**Task instructions:** Each line of the records below that includes "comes" adds one to the count; state the final count by itself.

**Provided material:**
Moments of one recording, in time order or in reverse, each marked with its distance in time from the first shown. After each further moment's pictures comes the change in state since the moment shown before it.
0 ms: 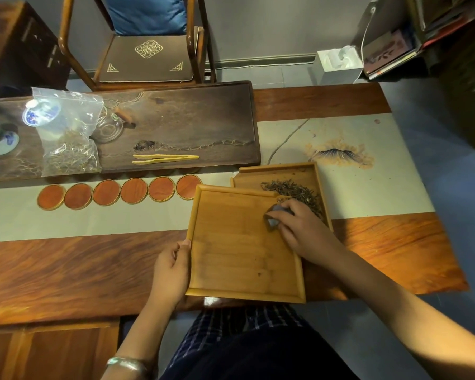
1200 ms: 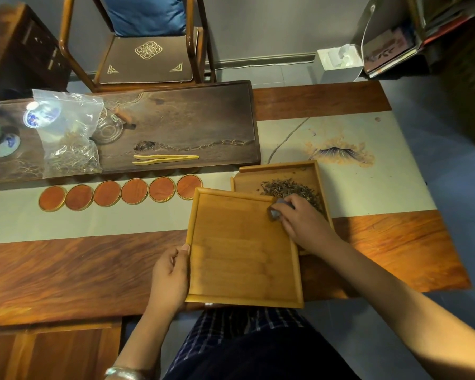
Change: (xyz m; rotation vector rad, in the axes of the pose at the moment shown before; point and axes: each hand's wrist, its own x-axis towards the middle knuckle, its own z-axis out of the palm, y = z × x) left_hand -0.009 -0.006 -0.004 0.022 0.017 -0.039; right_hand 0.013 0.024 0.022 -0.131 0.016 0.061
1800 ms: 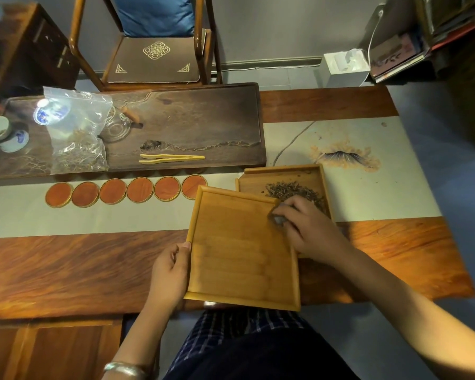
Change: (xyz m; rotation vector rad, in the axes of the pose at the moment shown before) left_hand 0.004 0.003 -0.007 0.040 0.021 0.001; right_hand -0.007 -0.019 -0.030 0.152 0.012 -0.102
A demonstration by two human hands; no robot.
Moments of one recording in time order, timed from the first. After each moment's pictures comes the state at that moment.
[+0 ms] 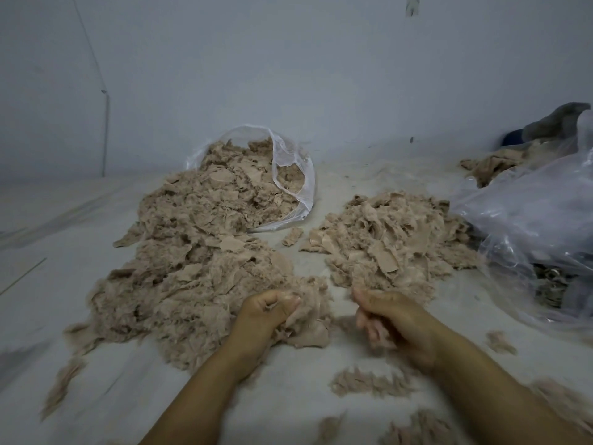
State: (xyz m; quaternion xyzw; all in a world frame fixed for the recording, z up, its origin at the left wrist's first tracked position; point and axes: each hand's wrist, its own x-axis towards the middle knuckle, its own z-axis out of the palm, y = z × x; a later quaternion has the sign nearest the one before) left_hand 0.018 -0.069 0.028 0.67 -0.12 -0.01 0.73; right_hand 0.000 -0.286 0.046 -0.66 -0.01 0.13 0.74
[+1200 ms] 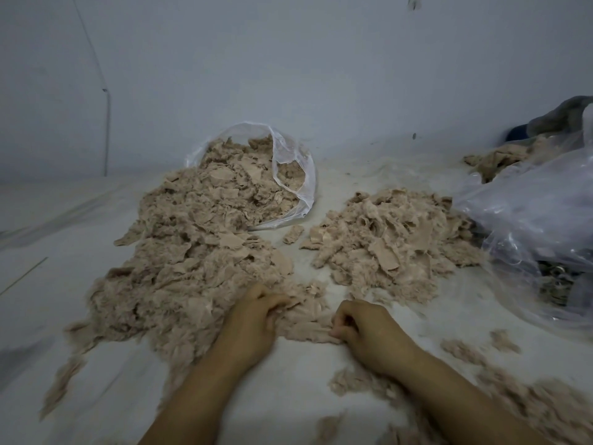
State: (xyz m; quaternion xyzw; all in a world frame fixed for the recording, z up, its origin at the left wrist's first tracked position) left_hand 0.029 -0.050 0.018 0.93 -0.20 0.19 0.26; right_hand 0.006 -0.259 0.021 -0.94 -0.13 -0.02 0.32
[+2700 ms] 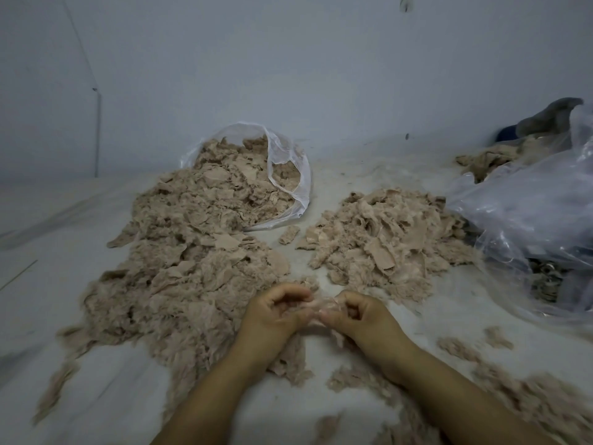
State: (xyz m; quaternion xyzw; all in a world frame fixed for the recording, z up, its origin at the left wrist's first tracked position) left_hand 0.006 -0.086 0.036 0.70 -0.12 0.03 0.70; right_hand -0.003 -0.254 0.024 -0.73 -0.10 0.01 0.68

**Answer area:** 2